(SUPPLIED INFORMATION Opens)

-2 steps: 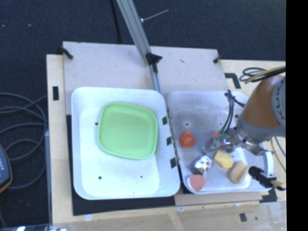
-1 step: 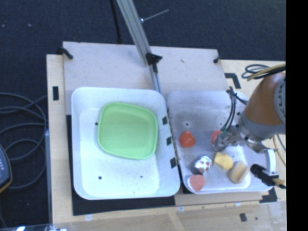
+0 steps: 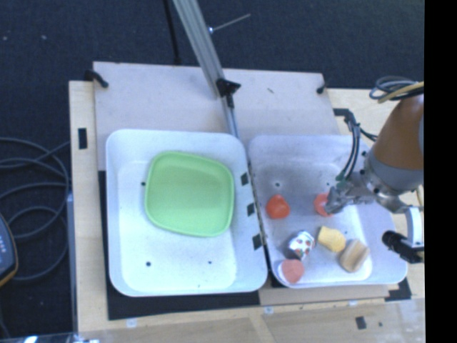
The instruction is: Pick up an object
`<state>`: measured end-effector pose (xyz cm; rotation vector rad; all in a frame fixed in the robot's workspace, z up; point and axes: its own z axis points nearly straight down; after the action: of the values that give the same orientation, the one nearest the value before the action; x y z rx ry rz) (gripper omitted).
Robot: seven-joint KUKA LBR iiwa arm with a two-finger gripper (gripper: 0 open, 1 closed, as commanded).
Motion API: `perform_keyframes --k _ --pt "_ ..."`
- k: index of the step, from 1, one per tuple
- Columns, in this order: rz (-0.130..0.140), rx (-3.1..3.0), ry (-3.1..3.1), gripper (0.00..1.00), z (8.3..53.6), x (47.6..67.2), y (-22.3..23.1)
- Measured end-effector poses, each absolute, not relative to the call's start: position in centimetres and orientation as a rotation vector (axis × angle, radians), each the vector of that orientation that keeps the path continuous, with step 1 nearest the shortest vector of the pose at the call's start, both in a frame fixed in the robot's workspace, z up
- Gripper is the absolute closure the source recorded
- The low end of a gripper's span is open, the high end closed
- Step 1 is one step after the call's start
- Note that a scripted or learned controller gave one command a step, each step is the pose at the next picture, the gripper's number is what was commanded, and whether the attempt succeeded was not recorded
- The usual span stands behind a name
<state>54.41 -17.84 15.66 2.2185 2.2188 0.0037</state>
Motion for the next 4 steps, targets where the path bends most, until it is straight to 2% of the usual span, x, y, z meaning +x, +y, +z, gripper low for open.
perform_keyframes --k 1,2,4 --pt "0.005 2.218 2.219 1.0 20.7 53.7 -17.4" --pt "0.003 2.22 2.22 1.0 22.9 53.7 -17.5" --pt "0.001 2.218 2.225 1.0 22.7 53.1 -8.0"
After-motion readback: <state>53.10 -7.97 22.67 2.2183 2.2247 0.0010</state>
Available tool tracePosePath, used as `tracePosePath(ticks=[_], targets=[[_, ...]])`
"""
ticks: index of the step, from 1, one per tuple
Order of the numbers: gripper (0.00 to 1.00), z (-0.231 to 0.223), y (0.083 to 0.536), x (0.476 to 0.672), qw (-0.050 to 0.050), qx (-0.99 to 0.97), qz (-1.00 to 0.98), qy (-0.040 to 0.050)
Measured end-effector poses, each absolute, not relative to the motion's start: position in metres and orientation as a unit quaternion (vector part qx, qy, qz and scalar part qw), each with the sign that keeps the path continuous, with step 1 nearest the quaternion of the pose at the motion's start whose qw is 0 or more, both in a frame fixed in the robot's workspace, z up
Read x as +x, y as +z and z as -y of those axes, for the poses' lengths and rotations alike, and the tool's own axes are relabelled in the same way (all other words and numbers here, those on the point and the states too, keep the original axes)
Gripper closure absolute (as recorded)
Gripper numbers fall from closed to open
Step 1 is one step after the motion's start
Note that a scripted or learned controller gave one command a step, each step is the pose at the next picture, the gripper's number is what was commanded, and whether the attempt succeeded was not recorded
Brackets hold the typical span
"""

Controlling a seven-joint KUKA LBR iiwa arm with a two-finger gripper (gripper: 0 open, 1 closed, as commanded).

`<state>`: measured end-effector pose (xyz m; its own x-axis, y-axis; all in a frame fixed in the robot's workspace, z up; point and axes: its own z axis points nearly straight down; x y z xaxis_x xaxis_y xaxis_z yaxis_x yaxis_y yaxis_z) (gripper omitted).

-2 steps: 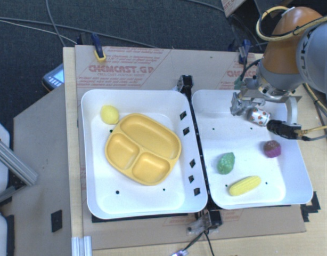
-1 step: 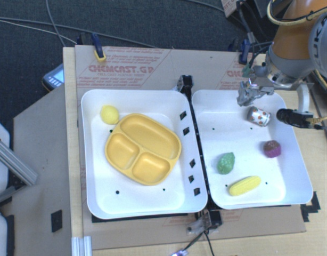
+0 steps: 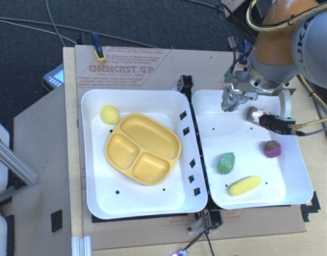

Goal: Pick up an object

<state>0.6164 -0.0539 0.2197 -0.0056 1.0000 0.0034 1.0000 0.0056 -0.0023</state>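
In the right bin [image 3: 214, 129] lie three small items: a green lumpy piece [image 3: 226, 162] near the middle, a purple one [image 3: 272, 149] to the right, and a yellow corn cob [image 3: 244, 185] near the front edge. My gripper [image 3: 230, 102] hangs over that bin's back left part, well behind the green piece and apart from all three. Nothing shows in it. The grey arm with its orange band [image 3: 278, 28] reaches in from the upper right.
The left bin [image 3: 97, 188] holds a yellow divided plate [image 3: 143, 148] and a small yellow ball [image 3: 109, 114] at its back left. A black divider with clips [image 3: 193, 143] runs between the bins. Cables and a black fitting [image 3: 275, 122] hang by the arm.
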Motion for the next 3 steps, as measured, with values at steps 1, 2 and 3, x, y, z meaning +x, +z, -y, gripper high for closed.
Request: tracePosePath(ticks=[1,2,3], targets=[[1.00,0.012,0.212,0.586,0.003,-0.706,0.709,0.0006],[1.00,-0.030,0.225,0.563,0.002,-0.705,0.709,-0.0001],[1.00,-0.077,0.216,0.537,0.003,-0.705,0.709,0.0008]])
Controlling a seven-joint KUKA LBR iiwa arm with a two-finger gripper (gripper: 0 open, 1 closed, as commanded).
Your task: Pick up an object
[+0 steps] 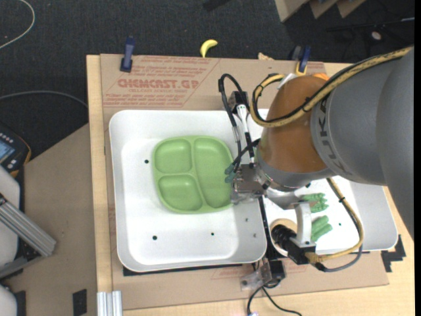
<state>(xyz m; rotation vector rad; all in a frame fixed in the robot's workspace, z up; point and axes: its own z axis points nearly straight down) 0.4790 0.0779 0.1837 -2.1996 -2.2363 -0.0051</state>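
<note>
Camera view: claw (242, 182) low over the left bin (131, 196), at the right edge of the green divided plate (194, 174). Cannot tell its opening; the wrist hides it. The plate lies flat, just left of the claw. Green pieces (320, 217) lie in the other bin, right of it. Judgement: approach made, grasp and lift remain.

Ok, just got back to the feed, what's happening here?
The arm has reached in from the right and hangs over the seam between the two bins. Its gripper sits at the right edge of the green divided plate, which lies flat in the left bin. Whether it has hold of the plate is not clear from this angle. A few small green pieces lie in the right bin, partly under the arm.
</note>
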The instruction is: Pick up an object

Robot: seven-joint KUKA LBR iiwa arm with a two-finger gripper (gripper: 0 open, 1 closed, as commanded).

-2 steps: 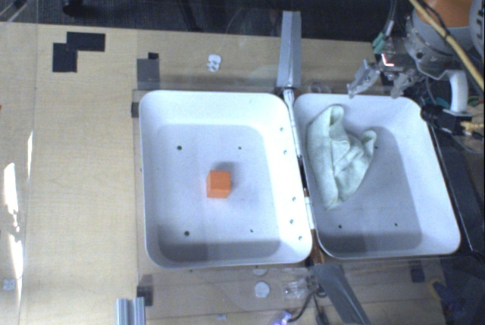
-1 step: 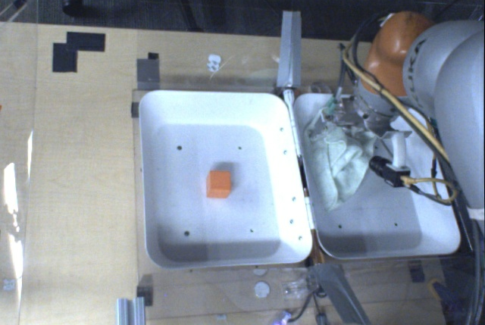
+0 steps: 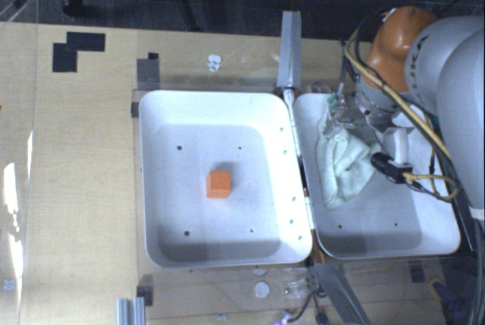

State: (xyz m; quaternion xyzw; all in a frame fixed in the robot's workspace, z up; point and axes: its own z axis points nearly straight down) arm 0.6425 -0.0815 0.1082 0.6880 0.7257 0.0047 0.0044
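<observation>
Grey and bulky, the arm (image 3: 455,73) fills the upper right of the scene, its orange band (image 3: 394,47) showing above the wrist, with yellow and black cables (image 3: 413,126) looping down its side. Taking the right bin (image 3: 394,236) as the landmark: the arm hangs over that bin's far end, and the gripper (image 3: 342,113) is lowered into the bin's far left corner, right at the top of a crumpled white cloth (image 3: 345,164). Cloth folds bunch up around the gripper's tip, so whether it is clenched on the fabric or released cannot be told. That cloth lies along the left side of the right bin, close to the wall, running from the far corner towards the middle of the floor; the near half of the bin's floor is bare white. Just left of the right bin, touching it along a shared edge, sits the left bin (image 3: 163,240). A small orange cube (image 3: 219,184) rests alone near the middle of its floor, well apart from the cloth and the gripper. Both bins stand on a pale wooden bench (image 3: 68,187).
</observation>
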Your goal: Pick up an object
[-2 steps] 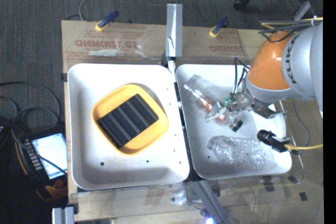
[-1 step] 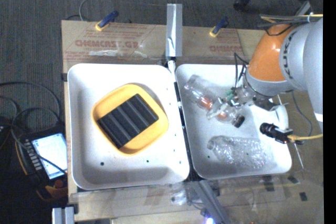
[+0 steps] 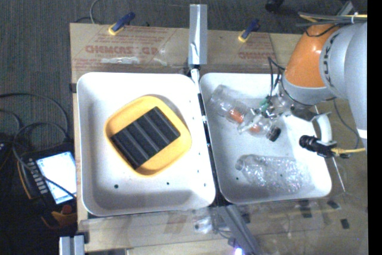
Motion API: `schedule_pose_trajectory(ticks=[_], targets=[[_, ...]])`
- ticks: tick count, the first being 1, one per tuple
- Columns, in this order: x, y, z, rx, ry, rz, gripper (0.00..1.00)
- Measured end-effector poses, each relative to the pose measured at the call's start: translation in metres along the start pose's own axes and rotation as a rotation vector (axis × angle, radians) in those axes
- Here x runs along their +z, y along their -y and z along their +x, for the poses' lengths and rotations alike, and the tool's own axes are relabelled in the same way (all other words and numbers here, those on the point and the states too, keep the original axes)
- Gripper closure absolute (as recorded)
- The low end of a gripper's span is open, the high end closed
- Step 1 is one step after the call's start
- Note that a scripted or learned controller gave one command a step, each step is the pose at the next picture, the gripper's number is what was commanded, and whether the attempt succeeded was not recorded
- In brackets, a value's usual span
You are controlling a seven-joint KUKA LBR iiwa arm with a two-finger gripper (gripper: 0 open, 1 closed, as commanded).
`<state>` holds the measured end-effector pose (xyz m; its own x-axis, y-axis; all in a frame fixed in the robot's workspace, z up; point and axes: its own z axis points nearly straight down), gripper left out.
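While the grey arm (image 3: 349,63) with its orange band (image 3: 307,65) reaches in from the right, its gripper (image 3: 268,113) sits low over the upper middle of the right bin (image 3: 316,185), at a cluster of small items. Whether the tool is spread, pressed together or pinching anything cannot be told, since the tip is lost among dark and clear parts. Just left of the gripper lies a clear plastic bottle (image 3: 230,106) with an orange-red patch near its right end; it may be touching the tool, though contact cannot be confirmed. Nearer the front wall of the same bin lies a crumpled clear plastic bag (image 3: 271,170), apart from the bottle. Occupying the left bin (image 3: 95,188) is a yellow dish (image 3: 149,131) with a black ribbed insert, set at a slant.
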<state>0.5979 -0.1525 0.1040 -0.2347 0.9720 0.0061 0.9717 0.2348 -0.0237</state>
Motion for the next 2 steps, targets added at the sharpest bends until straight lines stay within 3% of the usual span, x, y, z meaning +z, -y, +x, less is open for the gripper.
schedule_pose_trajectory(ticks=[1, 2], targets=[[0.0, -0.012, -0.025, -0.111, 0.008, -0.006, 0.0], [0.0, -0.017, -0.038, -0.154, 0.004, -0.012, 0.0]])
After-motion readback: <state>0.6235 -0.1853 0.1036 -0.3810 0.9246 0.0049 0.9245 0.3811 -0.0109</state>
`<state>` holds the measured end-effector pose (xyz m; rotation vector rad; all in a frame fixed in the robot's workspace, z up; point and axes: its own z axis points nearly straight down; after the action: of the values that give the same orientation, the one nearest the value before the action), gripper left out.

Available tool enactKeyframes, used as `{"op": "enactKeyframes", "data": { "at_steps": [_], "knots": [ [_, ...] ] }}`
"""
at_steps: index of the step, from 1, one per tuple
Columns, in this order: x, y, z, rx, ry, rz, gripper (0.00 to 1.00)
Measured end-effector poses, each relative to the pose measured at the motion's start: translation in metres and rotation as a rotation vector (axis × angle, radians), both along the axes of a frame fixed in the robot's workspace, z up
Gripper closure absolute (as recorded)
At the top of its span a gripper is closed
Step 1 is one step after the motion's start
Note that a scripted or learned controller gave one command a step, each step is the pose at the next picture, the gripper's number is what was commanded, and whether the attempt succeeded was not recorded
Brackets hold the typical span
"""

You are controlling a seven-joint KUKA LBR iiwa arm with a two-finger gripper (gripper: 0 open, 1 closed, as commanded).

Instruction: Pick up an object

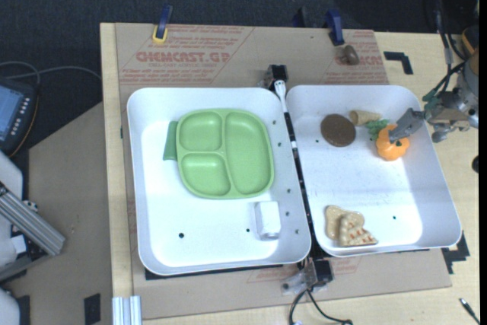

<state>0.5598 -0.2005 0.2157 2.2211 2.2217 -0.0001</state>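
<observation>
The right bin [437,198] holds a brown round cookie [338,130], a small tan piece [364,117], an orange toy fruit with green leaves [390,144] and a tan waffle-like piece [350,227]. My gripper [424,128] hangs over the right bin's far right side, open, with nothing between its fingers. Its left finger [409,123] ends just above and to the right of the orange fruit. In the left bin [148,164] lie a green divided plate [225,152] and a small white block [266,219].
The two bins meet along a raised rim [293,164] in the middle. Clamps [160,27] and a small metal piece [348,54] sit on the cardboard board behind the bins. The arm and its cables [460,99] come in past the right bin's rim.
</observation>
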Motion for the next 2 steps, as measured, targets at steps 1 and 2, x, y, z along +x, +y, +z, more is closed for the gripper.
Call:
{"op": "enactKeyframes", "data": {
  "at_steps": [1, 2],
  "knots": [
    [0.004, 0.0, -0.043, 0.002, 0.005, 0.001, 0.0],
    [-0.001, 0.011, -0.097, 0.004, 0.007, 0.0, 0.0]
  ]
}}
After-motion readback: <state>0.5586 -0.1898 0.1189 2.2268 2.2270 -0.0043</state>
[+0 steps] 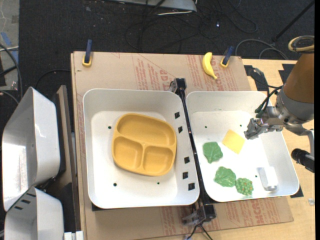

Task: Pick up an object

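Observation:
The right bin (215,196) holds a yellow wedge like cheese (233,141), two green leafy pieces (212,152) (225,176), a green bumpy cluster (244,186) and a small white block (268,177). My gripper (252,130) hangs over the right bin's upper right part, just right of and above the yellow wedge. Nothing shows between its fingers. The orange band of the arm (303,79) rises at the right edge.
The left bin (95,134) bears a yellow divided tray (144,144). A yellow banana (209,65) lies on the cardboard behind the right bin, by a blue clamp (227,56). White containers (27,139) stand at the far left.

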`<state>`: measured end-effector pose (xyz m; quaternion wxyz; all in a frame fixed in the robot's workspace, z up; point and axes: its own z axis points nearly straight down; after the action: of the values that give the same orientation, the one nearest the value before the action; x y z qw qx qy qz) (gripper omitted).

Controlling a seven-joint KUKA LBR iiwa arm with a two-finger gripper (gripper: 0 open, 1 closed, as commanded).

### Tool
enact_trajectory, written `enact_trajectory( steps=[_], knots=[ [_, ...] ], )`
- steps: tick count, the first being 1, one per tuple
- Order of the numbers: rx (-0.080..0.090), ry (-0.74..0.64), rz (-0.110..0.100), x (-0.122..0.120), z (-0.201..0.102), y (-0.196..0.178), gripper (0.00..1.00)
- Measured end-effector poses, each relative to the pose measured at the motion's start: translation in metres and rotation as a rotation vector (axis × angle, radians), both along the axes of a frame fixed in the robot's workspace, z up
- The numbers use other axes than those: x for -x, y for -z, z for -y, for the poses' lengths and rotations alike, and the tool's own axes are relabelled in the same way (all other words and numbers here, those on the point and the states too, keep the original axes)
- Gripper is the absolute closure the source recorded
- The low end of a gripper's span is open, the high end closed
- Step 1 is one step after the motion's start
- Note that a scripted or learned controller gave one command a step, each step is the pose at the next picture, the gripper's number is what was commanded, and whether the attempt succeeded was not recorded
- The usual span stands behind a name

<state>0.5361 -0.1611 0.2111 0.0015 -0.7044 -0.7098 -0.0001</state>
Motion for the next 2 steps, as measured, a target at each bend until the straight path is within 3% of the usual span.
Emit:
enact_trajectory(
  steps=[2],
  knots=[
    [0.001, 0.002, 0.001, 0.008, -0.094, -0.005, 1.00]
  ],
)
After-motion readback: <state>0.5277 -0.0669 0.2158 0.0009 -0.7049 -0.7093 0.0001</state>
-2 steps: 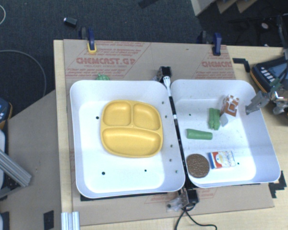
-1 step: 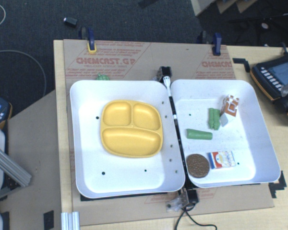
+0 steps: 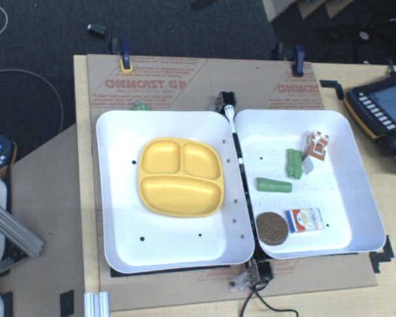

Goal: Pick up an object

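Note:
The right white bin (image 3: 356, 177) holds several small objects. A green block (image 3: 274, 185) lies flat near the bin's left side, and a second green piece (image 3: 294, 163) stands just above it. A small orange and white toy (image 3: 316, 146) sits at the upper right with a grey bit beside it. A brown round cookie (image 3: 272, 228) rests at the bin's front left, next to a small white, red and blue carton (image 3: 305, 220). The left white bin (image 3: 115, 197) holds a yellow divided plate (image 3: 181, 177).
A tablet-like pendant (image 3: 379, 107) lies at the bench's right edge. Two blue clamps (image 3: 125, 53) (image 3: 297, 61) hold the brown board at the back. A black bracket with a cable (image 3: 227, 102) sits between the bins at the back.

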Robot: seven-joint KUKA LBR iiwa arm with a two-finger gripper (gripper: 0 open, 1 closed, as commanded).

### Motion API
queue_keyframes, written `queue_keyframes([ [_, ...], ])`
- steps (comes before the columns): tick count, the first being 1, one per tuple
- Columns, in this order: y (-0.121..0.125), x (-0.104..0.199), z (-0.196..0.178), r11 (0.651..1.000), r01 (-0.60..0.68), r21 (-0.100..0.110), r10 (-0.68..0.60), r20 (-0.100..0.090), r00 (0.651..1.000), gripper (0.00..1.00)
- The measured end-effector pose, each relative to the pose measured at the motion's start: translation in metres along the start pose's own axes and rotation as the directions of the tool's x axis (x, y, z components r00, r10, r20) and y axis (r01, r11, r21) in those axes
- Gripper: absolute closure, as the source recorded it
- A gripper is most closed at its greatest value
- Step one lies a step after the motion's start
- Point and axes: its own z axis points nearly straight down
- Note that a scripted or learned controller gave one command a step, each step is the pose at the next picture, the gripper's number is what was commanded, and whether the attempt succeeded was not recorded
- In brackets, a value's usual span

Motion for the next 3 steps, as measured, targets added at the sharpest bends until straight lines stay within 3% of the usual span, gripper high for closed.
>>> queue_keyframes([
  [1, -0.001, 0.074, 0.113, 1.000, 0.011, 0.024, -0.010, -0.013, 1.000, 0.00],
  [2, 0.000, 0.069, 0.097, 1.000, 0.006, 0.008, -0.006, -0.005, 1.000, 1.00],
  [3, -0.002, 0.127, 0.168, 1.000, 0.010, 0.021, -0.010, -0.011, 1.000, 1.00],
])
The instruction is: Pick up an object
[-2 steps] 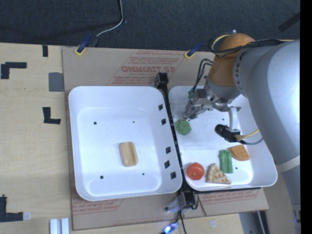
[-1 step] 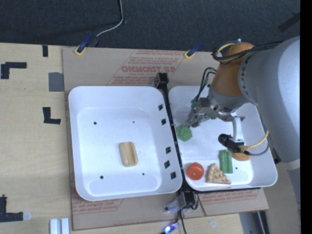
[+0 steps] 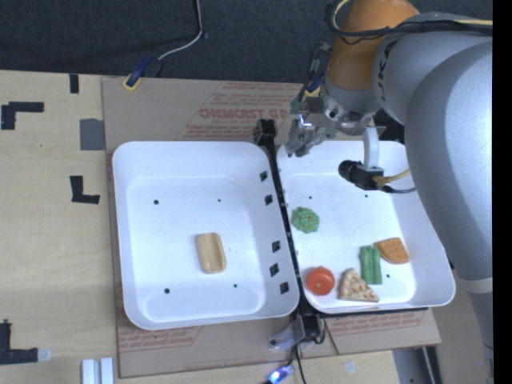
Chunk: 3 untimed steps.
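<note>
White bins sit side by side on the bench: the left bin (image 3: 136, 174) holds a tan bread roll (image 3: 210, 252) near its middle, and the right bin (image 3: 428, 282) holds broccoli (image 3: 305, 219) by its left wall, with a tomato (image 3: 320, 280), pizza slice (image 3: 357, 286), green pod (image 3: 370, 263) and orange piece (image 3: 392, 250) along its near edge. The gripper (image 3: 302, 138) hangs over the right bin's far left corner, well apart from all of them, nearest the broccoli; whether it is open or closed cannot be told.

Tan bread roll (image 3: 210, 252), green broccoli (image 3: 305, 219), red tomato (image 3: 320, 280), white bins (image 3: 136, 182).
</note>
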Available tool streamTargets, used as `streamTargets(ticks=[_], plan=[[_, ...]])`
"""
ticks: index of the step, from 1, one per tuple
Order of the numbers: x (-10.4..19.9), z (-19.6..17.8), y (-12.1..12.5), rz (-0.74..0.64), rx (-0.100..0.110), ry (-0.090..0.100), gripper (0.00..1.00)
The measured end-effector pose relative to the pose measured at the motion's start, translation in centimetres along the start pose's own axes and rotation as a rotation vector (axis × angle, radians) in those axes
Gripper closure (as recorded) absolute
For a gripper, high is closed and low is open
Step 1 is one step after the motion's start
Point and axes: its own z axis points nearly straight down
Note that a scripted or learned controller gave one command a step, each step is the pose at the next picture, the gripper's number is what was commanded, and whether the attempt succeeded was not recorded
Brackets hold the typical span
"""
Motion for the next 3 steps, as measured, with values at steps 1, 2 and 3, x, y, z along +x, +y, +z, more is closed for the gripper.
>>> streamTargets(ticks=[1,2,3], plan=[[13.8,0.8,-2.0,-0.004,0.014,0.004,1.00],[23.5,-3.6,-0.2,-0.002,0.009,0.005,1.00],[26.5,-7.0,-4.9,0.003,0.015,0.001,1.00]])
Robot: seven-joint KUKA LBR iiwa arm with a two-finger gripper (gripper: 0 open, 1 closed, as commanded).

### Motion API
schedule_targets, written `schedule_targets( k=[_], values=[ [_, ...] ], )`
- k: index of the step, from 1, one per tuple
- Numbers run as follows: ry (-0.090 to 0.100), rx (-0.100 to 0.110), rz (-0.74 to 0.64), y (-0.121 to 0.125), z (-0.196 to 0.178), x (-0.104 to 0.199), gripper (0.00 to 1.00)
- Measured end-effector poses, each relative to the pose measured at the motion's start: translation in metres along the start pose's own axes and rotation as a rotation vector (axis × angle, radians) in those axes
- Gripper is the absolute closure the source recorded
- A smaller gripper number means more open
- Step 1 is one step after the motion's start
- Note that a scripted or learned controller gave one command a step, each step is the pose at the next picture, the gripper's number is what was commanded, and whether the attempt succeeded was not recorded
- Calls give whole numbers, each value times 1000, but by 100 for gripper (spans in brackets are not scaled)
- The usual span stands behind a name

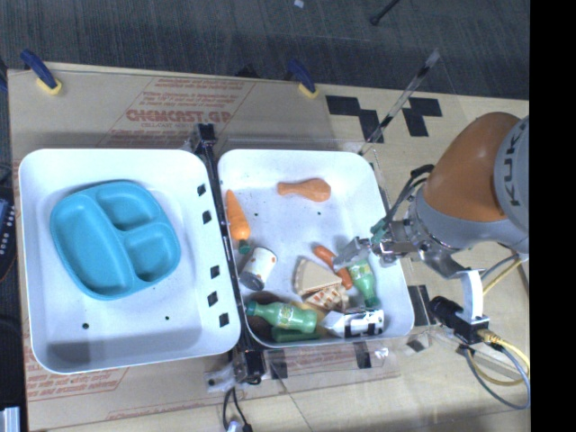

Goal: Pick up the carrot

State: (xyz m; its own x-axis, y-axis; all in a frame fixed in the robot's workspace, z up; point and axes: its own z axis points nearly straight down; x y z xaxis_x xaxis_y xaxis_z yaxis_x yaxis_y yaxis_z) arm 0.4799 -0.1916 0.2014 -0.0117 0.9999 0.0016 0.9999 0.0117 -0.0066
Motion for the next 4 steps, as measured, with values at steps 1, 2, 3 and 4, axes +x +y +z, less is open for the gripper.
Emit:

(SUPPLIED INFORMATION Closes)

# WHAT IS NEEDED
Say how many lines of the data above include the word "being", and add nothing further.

# ANSWER SECTION
3